Future value (tax paid): $276K

This was a fluke! 

But if your ongoing investment gains are all taxed at 50% of your current marginal rate, and you fully collapse the RRSP in 20 yrs and are fully taxed at the top Alberta marginal rate you would be dead even at a 5% return. Higher tax on your invest income, or keeping your RRIF/RRSP beyond age 70 puts the edge to the RRSP. And the RRSP would certainly not be all taxed at the top rate (you'd need other income of $130K each (increased for indexing) before this happened).

This is based on my off the cuff assumptions. Just to demonstrate a point. You could play around with different investment returns, or a different drawdown period but, generally, over 20+ yrs the RRSP is not necessarily punitive.


----------



## peterk (May 16, 2010)

This seems like a scenario with no "right" answer. The only thing you can do is fully crunch your own numbers with multiple fluctuating variables for growth, tax rate, inflation, clawbacks, withdrawal time-frame etc. play with the numbers, figure out which scenarios are most likely with the info you have, and go with it.


----------



## Northof60 (Nov 22, 2010)

Thanks Charlie and MoneyGal (and kcowan and peterk as well).

I really appreciate the time taken to help me weigh options. I will play with some scenerios and figure out what to do. 

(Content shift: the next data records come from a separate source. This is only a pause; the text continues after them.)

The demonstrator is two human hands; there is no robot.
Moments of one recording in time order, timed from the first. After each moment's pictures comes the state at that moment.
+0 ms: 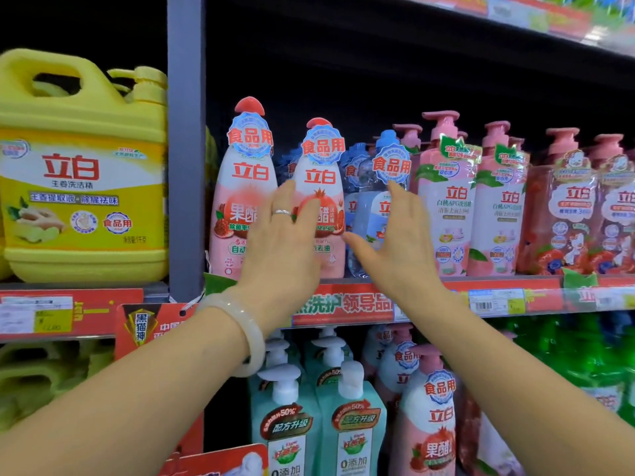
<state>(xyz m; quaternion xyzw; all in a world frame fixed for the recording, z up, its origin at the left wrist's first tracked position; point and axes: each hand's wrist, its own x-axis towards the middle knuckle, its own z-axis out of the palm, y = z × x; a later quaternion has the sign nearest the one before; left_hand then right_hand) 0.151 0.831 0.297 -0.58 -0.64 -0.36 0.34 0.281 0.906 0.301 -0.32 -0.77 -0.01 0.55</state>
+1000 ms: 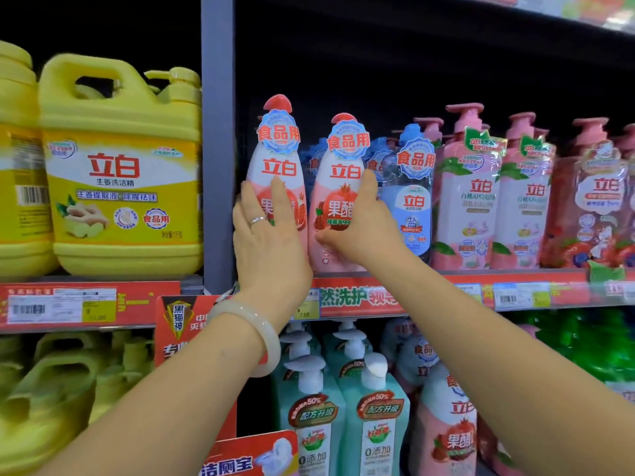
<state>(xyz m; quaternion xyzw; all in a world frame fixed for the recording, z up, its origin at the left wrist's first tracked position) 0.129 0.818 0.285 -0.47 -0.73 -0.40 0.29 0.222 0.890 0.323 -0.37 -0.80 0.10 0.47</state>
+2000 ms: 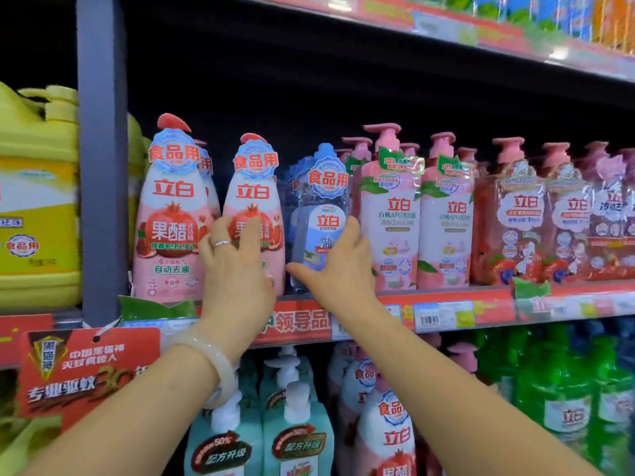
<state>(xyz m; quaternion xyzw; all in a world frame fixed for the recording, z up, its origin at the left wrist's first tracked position) 0.181 0.871 0.283 -0.48 -0.68 -0.45 0.31 0.291 0.938 0.295 -0.39 -0.77 0.10 0.50</state>
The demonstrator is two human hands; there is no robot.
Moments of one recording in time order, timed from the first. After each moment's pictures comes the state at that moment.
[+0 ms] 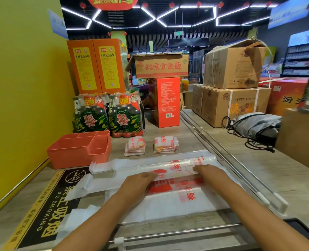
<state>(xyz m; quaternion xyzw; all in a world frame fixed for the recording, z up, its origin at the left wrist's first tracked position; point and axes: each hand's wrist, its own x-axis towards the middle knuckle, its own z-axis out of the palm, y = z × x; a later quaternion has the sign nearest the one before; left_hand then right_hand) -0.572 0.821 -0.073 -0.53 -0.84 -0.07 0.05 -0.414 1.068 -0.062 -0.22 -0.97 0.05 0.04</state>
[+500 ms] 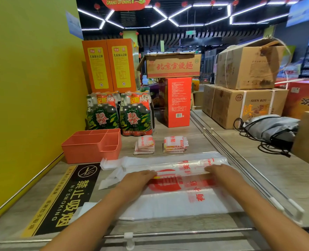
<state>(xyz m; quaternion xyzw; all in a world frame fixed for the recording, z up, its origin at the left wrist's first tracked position) -0.595 0.798 -0.079 -0.44 -0.86 -0.24 -0.08 -0.408 1.081 -0.068 -0.22 -0.97 0.04 0.10</state>
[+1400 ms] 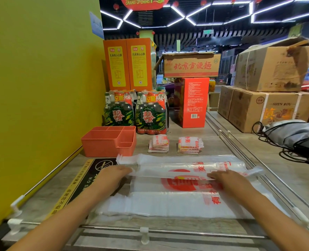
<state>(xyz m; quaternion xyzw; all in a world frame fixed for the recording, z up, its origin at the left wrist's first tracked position) -0.652 0.684 -0.075 -0.45 -0.88 -0.05 0.15 -0.428 1.061 -0.071 -0.15 -0.99 -0.02 0.05</state>
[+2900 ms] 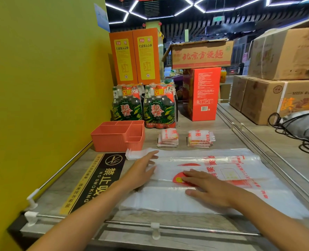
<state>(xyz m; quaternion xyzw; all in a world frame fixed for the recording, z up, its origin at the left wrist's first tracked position) -0.628 0.742 -0.075 -0.41 -0.84 -0.35 -0.03 -0.454 0.994 -0.084 0.05 -0.98 0.17 -0.07</state>
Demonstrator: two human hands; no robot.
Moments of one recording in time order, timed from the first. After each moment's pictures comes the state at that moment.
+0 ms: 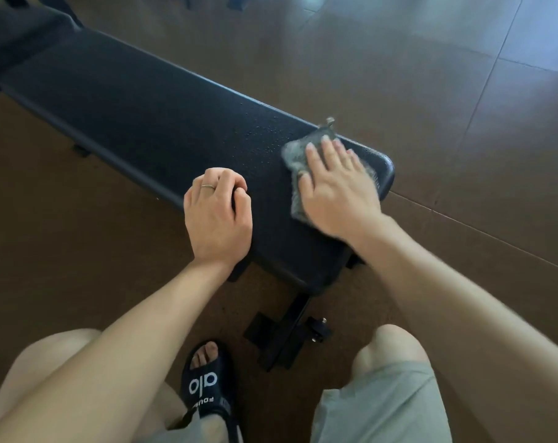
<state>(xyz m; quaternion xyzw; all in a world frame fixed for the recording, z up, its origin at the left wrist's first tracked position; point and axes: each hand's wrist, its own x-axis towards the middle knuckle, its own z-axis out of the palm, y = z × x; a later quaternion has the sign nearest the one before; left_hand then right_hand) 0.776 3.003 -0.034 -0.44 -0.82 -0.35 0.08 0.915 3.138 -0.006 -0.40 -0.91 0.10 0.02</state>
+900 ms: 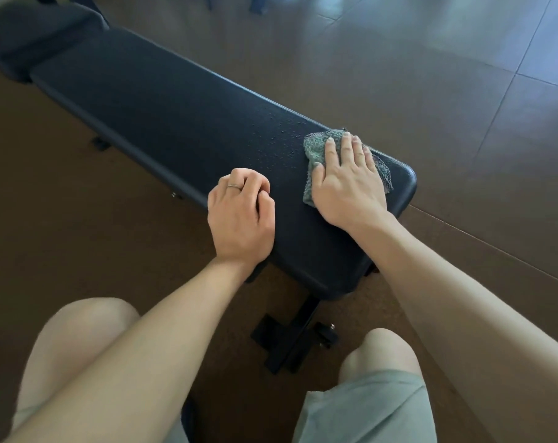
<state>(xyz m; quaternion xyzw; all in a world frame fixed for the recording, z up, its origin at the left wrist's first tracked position) 0.771 3.005 -0.035 -0.44 -0.82 -0.35 0.08 0.883 3.142 -0.005 -0.45 -0.89 0.11 0.01</state>
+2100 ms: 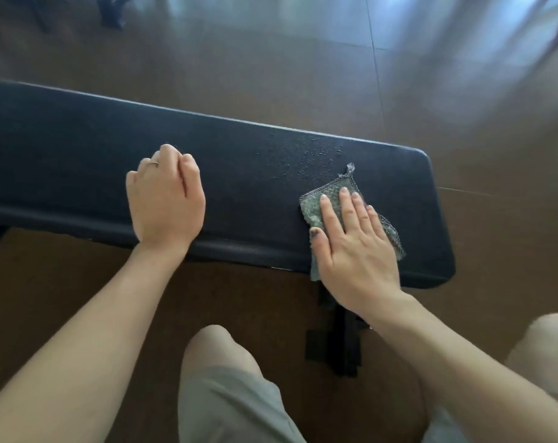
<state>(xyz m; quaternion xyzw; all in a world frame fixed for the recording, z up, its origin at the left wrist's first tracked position) 0.523 3.038 -0.005 -0.57 -0.75 -0.33 0.08 0.787 2.996 -0.006 -0.62 -0.78 0.07 0.04</state>
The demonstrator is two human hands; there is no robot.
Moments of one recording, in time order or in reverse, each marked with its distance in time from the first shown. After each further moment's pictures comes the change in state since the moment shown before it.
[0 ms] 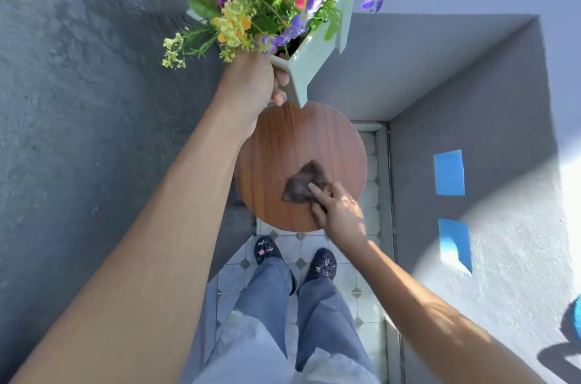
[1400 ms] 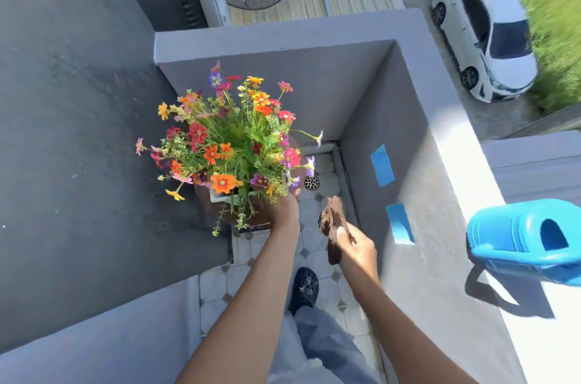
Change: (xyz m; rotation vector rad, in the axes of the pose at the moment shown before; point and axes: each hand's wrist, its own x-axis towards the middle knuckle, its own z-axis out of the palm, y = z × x) left_hand -0.028 -0.328 0.137 -0.060 0.188 -0.407; right_hand -0.164 0.017 -0.107 0.777 0.234 0.646
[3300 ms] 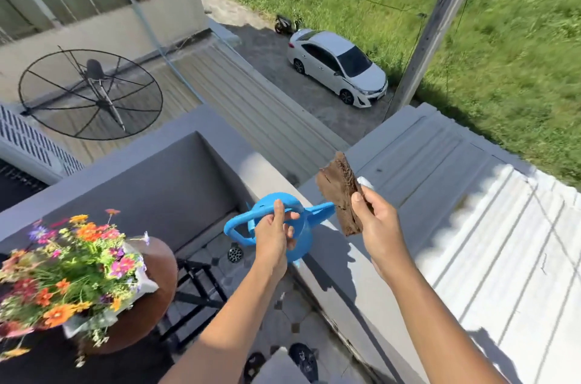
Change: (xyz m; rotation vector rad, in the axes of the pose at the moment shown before) left_hand -0.431 0.025 0.138 0.215 -0.762 0.354; right_hand -0.089 -0.048 -0.367 0.469 0.436 -0.283
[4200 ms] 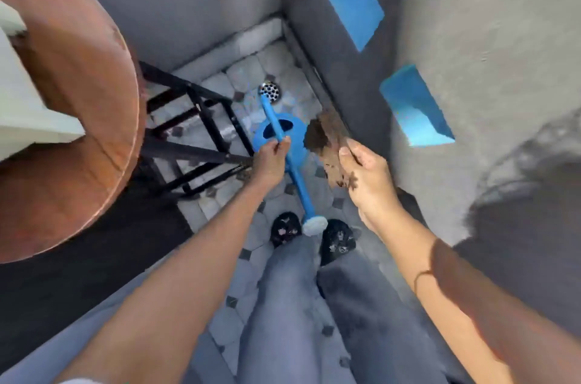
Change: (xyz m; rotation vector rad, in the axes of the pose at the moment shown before) left_hand 0.308 -0.404 -0.289 0.794 0.101 -0.183; right_hand 0.006 0.506 0.241 -0.132 -0.217 0.560
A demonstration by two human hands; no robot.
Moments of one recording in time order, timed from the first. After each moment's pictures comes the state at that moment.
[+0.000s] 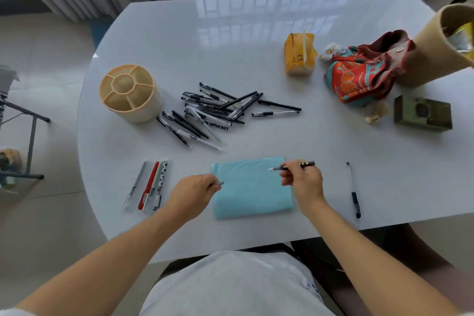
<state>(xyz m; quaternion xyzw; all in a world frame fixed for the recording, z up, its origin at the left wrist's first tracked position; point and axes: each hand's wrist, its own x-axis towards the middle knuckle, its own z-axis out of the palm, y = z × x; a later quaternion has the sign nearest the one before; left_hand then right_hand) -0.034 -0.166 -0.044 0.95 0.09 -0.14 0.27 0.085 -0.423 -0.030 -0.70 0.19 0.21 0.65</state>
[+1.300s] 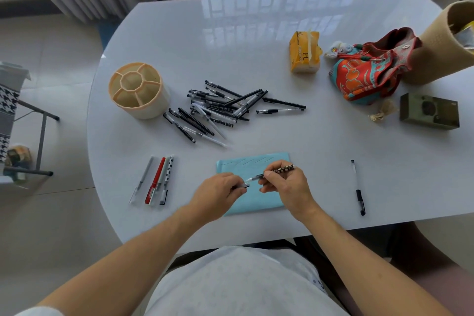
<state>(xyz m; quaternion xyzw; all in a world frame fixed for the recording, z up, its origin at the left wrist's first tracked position) -0.031 -0.203 -0.025 0.93 0.02 -0.13 0.35 0.055 -0.403 -0.011 -0.66 0.04 0.33 0.67</state>
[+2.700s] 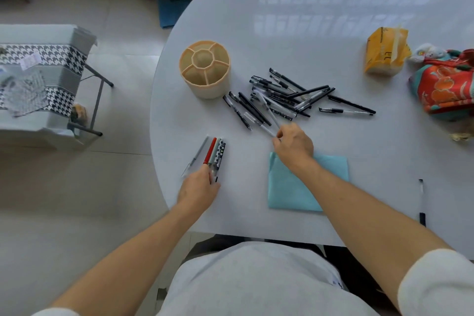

I guess this turned out to a more interesting question than I first thought...lol


----------



## steve41 (Apr 18, 2009)

Pull down the RRIFmetic demo. This is what the program does.... incorporate income tax over time. It almost always turns out that to shelter your RRSP makes the most sense. The exception is if you have a terminal illness and don't expect to make it past 70 (say). For the normal retirement plan..... shelter.


----------



## Northof60 (Nov 22, 2010)

Thx. I bought it two years ago and it helped me plan for retirement. Great product. Really powerful. I lost it with a computer problem but will rebuy newest personal edition. Going to wait until we move in June though, because if I get into that program again I'll never put it down....lol. The whole planning forward thing will be a late fall project when we are settled in new house and city and have a better hand on all actual expenses (as opposed to some that are estimated).


----------



## kcowan (Jul 1, 2010)

I am willing to bet that, if you can prove you purchased it, you can get it again gratis. Steve is a reasonable man.


----------



## Northof60 (Nov 22, 2010)

kcowan said:


> I am willing to bet that, if you can prove you purchased it, you can get it again gratis. Steve is a reasonable man.


 I have April 2011 Visa statement that I could scan.


----------



## steve41 (Apr 18, 2009)

Northof60 said:


> I have April 2011 Visa statement that I could scan.


OK...... I can upgrade your original (or last) renewal gratis. Email me ( steve at fimetrics.com )

Steve


----------



## pacman (Sep 6, 2009)

Another endorsement for Steve and RRIFmetic. Very good program


----------